With that, I need to be blunt. The tools we’ve been given to evaluate coffee as a whole (flavor wheel, elevation chart, brewing chart, etc.) have all been centered on arabica, making it incredibly difficult to standardize practices specifically for robusta.
Though I understand why this is, I can’t help but feel frustrated. Writing off robusta is one of the most close-minded things the specialty coffee scene has done. Elitism against robusta is so deep-rooted that packaging around the world boasts “100% Arabica” to imply inherent value. For years, we have built the false narrative that arabica has the potential to be specialty coffee and robusta does not. As such, seeing that narrative crack has been encouraging. Over the past few years, we’ve seen more fine robusta pop up in the specialty coffee scene as coffee professionals and consumers recognize robusta has its place in our industry.
When I think about specialty coffee, one thing I think about is all the little details that people put into serving it. It’s not only the coffee that’s special; it’s the experience as well. Then I think about how robusta has been presented to curious baristas in the past. How have we set their expectations? How do those expectations affect the way they experience the coffee?
It has become clear that, alongside the growth of the fine robusta market, coffee professionals must learn how to properly evaluate, roast, and brew this species of coffee.

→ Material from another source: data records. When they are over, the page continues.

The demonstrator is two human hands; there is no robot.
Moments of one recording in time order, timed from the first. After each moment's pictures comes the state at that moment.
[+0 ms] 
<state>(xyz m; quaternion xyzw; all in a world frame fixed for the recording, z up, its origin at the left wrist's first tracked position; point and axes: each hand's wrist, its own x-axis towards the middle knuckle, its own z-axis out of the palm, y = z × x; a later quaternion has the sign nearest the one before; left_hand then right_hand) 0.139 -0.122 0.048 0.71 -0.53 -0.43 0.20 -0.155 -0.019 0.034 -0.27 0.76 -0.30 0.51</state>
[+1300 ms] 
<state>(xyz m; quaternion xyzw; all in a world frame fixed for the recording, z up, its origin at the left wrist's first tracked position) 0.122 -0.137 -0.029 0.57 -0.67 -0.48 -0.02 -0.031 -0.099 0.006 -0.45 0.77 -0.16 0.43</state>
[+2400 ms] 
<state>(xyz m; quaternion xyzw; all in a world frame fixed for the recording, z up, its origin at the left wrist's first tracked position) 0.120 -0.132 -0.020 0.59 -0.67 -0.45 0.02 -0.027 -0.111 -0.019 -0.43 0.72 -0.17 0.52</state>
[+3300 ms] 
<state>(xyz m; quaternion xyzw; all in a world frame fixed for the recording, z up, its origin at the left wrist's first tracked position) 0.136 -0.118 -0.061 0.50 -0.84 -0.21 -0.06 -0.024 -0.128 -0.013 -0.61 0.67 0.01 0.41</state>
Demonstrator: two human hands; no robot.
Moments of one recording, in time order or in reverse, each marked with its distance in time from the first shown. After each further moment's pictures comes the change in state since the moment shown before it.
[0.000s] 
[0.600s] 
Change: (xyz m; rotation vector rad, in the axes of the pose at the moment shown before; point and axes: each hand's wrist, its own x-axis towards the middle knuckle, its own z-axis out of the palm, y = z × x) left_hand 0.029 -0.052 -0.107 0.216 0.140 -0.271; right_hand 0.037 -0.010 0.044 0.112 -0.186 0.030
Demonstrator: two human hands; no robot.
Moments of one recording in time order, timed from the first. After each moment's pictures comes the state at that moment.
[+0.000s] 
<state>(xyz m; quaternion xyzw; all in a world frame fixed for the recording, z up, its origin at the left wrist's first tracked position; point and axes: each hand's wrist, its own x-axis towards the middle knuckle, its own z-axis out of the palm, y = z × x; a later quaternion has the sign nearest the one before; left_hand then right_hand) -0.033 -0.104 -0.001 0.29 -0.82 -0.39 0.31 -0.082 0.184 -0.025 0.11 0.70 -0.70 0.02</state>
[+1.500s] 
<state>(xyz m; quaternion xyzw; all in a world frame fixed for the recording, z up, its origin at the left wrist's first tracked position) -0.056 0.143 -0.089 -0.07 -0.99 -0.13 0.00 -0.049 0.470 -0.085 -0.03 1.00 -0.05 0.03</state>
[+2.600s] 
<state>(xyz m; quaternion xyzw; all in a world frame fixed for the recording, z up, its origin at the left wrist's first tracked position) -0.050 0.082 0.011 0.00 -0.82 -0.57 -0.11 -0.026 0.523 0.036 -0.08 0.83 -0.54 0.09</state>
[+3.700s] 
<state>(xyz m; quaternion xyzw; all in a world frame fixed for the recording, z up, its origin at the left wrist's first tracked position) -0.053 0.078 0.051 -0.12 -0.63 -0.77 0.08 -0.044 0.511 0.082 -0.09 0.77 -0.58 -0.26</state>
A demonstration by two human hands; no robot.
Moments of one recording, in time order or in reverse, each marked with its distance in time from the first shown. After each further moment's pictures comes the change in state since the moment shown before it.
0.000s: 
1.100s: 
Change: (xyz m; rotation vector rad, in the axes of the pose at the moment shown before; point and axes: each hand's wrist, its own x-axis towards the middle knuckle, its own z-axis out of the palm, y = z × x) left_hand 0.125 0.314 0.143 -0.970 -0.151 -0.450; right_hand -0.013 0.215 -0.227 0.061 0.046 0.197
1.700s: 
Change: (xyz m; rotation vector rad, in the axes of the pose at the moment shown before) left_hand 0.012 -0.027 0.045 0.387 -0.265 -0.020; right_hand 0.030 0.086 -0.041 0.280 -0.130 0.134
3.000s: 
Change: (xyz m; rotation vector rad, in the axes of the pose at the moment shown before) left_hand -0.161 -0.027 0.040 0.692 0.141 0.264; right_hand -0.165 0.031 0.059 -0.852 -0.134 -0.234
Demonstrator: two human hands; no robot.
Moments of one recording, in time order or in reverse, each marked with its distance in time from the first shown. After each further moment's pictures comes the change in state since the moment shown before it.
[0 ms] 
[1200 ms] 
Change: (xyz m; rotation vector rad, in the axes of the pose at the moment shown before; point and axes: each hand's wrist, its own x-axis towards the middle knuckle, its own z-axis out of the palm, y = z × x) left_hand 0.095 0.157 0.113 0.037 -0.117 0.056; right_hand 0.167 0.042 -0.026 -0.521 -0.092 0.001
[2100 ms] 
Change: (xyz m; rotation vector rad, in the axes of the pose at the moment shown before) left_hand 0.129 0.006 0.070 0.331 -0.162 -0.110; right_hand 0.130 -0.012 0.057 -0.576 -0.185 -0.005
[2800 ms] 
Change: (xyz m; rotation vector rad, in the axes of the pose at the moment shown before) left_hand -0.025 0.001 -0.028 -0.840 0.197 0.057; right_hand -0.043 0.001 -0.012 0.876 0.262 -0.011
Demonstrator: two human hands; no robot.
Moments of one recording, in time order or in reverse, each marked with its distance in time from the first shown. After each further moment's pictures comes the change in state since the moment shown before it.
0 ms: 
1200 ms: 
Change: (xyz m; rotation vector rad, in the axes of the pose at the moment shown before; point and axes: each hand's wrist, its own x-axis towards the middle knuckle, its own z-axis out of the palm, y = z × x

Speaking from personal experience, it’s tough to forget everything you know about brewing arabica and start from scratch with robusta. My best recommendations (after a lot of trial and error, with help from many friends) are as follows (in no particular order):
Grind finer than you think you need to. I have consistently had issues on the USBC stage with grinders being incapable of grinding my coffee fine enough to taste the way I wanted it to (oddly, this has not been an issue in my cafe).4
Lower the temperature of your water by about 10 degrees Fahrenheit, or between 5 and 6 degrees Celsius.
For roasting, do a faster roast at a lower temperature and roast lighter. Don’t fret if the exact end temperature on a robusta appears much lighter than it would on an arabica—this is normal!
Longer degassing times can yield incredible results, so let your coffee age significantly.
There is something freeing about learning almost solely through experimentation and firsthand sensory experiences, but it is also a long and challenging process. Hopefully this article and these tips will empower you to utilize robusta in your home or cafe!
To help you further, here’s a brief (and certainly not exhaustive) guide on where to order fine robusta: Paradise Coffee Roasters, New Math, Nguyen Coffee Supply, Portland Ca Phe, Kawa Moka, Nam Coffee, Caffe Ibis, Vietnam Ca Phe Project, Suedhang Coffee, Uncommon Coffee, Rabbit Hole Roasters and FAT MIILK.
Caffeine is inherently bitter and robusta beans have on average, about twice as much caffeine as their arabica counterparts.
Anaerobic coffee refers to coffee that is processed using an anaerobic fermentation method. This method involves fermenting the coffee beans in an environment devoid of oxygen.
The term “fine robusta” refers to specialty-grade robusta.
There can be several, several varying factors.. Including humidity.. water quality.. Maybe we’ll break this down later.